_Task description_:
Copy out the data word for word, without any of its pictures.

_Information shown_:
===============
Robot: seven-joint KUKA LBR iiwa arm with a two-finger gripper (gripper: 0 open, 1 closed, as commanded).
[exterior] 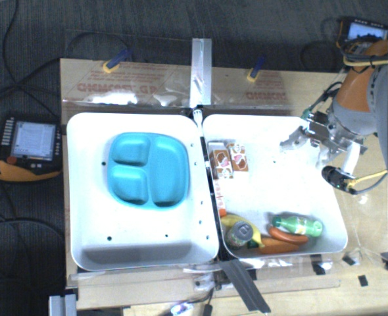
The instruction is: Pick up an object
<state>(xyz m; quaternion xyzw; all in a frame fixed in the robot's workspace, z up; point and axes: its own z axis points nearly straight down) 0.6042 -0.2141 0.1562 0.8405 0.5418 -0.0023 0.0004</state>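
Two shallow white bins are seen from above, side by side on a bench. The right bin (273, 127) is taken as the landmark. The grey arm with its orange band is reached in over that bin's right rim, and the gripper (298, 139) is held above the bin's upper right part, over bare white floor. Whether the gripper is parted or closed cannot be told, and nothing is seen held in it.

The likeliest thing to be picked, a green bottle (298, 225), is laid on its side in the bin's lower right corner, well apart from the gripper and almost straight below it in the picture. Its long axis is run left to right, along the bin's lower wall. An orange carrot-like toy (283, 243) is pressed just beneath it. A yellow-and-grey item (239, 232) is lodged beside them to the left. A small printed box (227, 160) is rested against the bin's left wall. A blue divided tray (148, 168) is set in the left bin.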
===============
_Written solution_:
Robot: seven-joint KUKA LBR iiwa arm with a two-finger gripper (gripper: 0 open, 1 closed, as commanded).
[exterior] 
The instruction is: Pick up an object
<state>(xyz m; quaternion xyzw; all in a frame fixed in the robot's workspace, z up; point and axes: its own z axis points nearly straight down) 0.6042 -0.2141 0.1562 0.8405 0.5418 -0.0023 0.0004</state>
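Two shallow white bins are seen from above, side by side on a bench. The right bin (273, 127) is taken as the landmark. The grey arm with its orange band is reached in over that bin's right rim, and the gripper (298, 139) is held above the bin's upper right part, over bare white floor. Whether the gripper is parted or closed cannot be told, and nothing is seen held in it.

The likeliest thing to be picked, a green bottle (298, 225), is laid on its side in the bin's lower right corner, well apart from the gripper and almost straight below it in the picture. Its long axis is run left to right, along the bin's lower wall. An orange carrot-like toy (283, 243) is pressed just beneath it. A yellow-and-grey item (239, 232) is lodged beside them to the left. A small printed box (227, 160) is rested against the bin's left wall. A blue divided tray (148, 168) is set in the left bin.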

This response is done.